Output shape: torch.Size([1, 6, 30, 30])

⚠️

Common Pitfalls

Common mistakes when using Conv2d include:

Not matching in_channels to the input tensor's channel size.
Forgetting that input tensors must be 4D: (batch_size, channels, height, width).
Ignoring how kernel_size, stride, and padding affect output size.
Using incorrect padding causing output size to shrink unexpectedly.

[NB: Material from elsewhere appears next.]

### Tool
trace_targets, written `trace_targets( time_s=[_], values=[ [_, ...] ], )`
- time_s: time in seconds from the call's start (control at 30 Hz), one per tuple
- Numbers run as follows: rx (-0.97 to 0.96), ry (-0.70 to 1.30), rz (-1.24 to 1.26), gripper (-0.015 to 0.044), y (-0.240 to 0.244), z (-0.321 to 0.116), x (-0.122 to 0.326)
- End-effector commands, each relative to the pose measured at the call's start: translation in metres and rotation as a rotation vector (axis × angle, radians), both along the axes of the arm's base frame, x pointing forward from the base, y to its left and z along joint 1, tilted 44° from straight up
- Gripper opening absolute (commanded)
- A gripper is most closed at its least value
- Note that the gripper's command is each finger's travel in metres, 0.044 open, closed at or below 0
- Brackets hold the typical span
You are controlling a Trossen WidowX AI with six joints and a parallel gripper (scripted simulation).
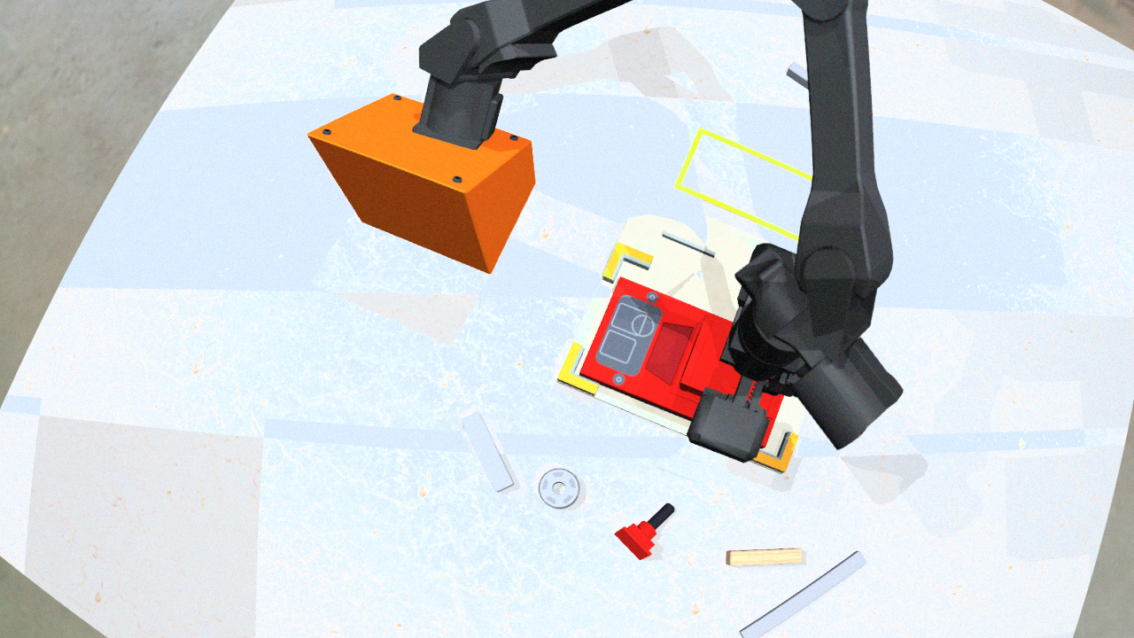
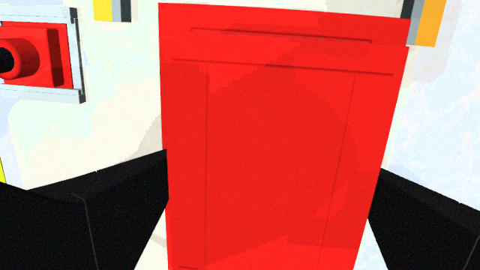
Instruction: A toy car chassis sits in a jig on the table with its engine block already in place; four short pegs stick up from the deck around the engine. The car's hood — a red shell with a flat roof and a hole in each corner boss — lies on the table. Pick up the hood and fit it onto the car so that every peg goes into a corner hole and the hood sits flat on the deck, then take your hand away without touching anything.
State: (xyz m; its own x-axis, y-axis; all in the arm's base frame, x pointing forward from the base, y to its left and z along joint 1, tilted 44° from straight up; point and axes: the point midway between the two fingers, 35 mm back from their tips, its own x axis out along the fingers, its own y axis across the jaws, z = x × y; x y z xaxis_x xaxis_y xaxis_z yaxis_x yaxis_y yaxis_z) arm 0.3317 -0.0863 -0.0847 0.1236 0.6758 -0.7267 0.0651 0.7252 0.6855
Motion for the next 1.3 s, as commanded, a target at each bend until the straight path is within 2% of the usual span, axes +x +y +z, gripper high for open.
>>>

Always check tensor shapes before and after convolution to avoid shape mismatch errors.

python

import torch
import torch.nn as nn

# Wrong: input channels mismatch
conv_wrong = nn.Conv2d(in_channels=1, out_channels=4, kernel_size=3)
input_wrong = torch.randn(1, 3, 28, 28)  # 3 channels but conv expects 1

try:
    output_wrong = conv_wrong(input_wrong)
except Exception as e:
    print('Error:', e)

# Right: matching input channels
conv_right = nn.Conv2d(in_channels=3, out_channels=4, kernel_size=3)
output_right = conv_right(input_wrong)
print('Output shape:', output_right.shape)

Output

Error: Given groups=1, weight of size [4, 1, 3, 3], expected input[1, 3, 28, 28] to have 1 channels, but got 3 channels instead Output shape: torch.Size([1, 4, 26, 26])

📊

Quick Reference

Parameter	Description	Default
in_channels	Number of channels in input image	Required
out_channels	Number of filters (output channels)	Required
kernel_size	Size of convolution kernel (int or tuple)	Required
stride	Step size for sliding kernel	1
padding	Zero-padding added to both sides	0
dilation	Spacing between kernel elements	1
groups	Number of blocked connections	1
bias	If True, adds a learnable bias	True

✅

Key Takeaways

Use torch.nn.Conv2d with correct in_channels matching your input tensor channels.

Input to Conv2d must be 4D: (batch_size, channels, height, width).

Kernel size, stride, and padding control output spatial dimensions.

Check tensor shapes before and after convolution to avoid errors.

Conv2d layers extract spatial features by sliding filters over images.